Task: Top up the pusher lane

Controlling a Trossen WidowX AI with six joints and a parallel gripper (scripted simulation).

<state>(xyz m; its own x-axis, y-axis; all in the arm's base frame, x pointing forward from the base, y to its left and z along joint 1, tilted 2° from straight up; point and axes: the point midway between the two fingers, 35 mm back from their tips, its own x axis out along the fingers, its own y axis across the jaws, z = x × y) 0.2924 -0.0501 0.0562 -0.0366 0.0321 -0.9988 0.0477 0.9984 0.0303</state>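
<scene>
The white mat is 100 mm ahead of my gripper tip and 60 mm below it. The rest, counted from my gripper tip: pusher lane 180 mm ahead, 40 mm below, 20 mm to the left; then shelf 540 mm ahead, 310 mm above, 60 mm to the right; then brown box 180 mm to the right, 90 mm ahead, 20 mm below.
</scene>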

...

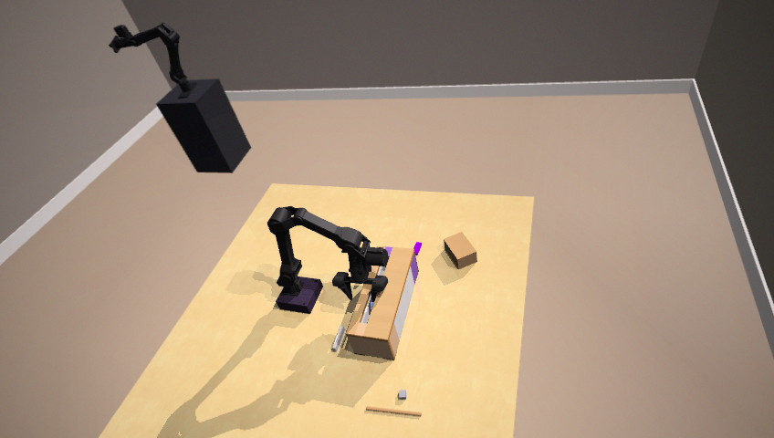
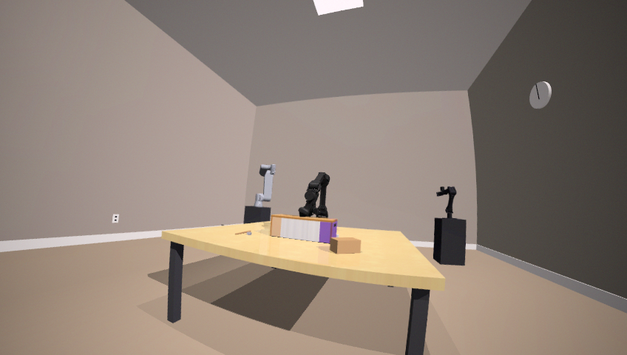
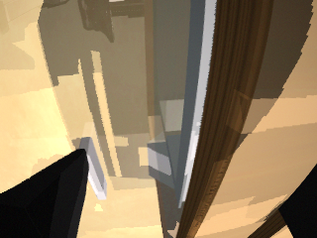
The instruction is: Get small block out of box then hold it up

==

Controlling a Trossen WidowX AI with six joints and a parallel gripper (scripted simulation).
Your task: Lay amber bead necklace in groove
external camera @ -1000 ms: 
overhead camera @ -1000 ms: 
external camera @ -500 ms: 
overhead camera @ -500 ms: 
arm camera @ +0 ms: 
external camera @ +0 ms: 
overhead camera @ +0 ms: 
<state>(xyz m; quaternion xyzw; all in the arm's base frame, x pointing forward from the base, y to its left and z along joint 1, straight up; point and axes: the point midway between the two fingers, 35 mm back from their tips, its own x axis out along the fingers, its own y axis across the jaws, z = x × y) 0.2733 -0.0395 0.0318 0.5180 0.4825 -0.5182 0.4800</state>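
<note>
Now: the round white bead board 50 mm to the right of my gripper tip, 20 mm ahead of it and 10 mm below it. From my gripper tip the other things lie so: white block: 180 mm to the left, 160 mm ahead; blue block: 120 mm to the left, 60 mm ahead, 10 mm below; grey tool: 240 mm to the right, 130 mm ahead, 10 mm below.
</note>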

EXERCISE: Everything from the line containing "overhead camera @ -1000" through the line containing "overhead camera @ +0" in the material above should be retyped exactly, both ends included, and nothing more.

EXERCISE ANSWER:
overhead camera @ -1000 ms: 
external camera @ -500 ms: 
overhead camera @ -500 ms: 
arm camera @ +0 ms: 
external camera @ +0 ms: 
overhead camera @ +0 ms: 

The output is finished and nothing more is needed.